"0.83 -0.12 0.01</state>" appears in one line of the records below. Output that line and each one after it, exactly, through the last line.

Provided information ->
··········

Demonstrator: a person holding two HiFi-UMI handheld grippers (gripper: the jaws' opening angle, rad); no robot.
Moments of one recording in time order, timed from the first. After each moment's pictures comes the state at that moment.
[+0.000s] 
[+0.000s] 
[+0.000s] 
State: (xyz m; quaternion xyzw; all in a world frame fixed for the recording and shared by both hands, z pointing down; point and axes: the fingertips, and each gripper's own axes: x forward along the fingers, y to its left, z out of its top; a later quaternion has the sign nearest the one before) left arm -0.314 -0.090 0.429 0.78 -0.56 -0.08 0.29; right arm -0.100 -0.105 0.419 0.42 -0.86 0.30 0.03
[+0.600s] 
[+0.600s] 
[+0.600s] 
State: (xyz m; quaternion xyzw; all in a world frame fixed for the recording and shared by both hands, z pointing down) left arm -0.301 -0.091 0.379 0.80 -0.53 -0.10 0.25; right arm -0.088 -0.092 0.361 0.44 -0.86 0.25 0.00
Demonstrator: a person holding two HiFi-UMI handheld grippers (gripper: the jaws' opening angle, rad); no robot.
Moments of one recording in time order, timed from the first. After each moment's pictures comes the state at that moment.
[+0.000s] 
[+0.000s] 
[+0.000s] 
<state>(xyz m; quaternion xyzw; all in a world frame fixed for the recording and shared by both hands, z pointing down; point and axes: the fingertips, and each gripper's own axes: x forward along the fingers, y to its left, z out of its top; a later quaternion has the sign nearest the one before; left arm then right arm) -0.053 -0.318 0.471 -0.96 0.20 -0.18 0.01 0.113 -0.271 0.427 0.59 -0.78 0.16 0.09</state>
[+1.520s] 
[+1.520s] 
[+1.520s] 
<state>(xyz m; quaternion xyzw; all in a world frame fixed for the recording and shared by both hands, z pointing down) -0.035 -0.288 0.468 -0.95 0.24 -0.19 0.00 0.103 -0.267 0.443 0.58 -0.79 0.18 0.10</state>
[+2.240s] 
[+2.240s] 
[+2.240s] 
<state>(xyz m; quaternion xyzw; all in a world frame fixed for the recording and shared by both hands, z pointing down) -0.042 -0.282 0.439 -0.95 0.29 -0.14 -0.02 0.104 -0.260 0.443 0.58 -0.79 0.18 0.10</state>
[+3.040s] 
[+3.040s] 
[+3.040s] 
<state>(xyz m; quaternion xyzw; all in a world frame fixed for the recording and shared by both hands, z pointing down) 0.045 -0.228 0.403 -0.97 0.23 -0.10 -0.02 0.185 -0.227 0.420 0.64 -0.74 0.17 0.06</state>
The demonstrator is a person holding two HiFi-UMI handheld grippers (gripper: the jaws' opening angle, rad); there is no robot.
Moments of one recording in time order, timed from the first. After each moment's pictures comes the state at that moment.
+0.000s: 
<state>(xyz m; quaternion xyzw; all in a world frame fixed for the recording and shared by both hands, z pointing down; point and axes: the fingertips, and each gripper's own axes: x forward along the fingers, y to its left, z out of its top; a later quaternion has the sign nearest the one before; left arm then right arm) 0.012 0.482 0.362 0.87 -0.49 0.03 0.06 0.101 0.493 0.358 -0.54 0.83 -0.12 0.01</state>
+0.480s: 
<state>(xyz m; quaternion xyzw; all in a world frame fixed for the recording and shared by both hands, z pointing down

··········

Output for this exercise ->
<state>(xyz m; quaternion xyzw; all in a world frame fixed for the recording and shared by both hands, z pointing down; point and axes: the fingertips, and each gripper's own axes: x forward along the fingers, y to its left, z out of its top; a later quaternion has the sign nearest the one before; left arm then right arm) 0.012 0.482 0.362 0.87 -0.49 0.03 0.06 0.101 0.493 0.358 -0.54 0.83 -0.12 0.01</state>
+0.480s: 
<state>(xyz m; quaternion xyzw; all in a world frame fixed for the recording and shared by both hands, z pointing down

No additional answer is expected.